6. Bed-confusion insomnia
Reading may be a relaxing activity, but you should take your book to an armchair — not your bed, Harris advises. “I prefer that the bed is only used for sleep and sex,” she says. Even calm activities like puzzles or an adult coloring book can cause your brain to associate the bed with activities that you pursue while awake, which can affect your ability to drift off at night.
7. Alcohol-induced insomnia
Yep, a glass of vino can simmer you down and make it easier to fall asleep. However, research shows that while it may help you conk out, there’s also a rebound effect that causes lighter and more fragmented sleep in the second half of the night; that’s why you’re up at 3 a.m. It also decreases sleep quality — so you rise less refreshed. Limit alcohol to three hours before bedtime and imbibe moderately (one drink for women and two for men, as recommended by the Centers for Disease Control and Prevention).
8. Prescription insomnia
Sleep can also be interrupted by poor timing of your medications. Some, like diuretics for blood pressure, can make you have to urinate more often. More than one or two bathroom breaks at night is abnormal, Doghramji says. Others, like antidepressant SSRIs, can either be energizing or sedating, depending what type you’re on. Ask your doctor about the best time to take your meds to ensure they won’t interfere with your bedtime.
9. Anxiety insomnia
You may be able to fall asleep just fine — that’s thanks to “sleep pressure” that builds during the day to get you down at night, Doghramji says.
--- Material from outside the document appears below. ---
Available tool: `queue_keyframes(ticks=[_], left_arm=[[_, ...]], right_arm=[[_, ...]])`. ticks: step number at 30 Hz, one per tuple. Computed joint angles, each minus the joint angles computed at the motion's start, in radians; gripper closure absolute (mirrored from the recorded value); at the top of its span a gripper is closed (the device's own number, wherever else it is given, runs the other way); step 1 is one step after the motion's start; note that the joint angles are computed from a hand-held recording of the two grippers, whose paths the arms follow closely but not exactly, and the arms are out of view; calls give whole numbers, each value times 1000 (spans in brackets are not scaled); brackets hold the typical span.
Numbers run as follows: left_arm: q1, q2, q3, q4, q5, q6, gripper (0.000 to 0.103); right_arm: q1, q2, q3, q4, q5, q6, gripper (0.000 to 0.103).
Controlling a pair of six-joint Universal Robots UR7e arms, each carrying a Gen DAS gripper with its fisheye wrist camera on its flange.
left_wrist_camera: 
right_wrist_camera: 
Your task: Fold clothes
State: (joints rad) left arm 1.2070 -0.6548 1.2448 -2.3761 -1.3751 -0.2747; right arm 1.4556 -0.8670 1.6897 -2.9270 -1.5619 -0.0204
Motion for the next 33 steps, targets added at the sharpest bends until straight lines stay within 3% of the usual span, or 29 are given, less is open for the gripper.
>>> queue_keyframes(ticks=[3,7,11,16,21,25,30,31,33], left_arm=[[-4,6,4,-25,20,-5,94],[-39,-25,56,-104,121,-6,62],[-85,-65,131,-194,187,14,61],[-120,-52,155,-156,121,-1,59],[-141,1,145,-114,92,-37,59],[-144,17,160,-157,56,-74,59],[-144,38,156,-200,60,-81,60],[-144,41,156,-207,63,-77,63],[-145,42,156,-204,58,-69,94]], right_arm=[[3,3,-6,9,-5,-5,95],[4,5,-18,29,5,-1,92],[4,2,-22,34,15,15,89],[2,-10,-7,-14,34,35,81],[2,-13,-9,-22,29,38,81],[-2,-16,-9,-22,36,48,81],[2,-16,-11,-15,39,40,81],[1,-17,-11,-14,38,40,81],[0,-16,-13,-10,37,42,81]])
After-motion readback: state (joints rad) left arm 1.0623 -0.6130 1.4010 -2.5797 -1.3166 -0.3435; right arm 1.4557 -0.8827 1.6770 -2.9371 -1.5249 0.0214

But in the wee hours you may find yourself awake and staring at the ceiling, your mind spinning with worry. Your goal shouldn’t be to stop worrying (via writing down thoughts and the like) in the middle of the night, but to address the root cause. Cognitive behavioral therapy for insomnia (CBT-I) can help you retrain your thoughts to diminish the speeding of your brain, he says. A specially trained CBT-I therapist can help, but there are also apps available that teach you these important skills. “Don’t just use them at 3 a.m.; practice with these apps during the day,” Doghramji says. If you do need to use them at night, make sure to set your smartphone to night setting so the light doesn’t make you even more awake.
10. Bedroom-based insomnia
Lying in bed trying to force sleep to happen out of boredom backfires, Harris says. It can convince your brain that being awake in bed is normal. Instead, get up and go into a different room, and do something relaxing and calm in dim light, she advises. (No screens allowed.) Having an accepting mindset about it can also help. “Sleep will come when it comes. If not tonight, don’t sleep in to compensate — and you’ll likely sleep better the next night,” she says.
11. Medical insomnia
“Insomnia is both a symptom and a disease,” says Nathaniel Watson, M.D., codirector of the University of Washington Sleep Center, director of Harborview Sleep Clinic in Seattle, and advisory board member of SleepScore Labs. If you’ve improved your sleep habits (stick to a regular sleep schedule, avoid afternoon caffeine and so on) to no avail, your insomnia may be a symptom of another disease (such as depression or obstructive sleep apnea). If you’ve tried the advice above for a month and still aren’t getting adequate sleep, see your doctor for an evaluation.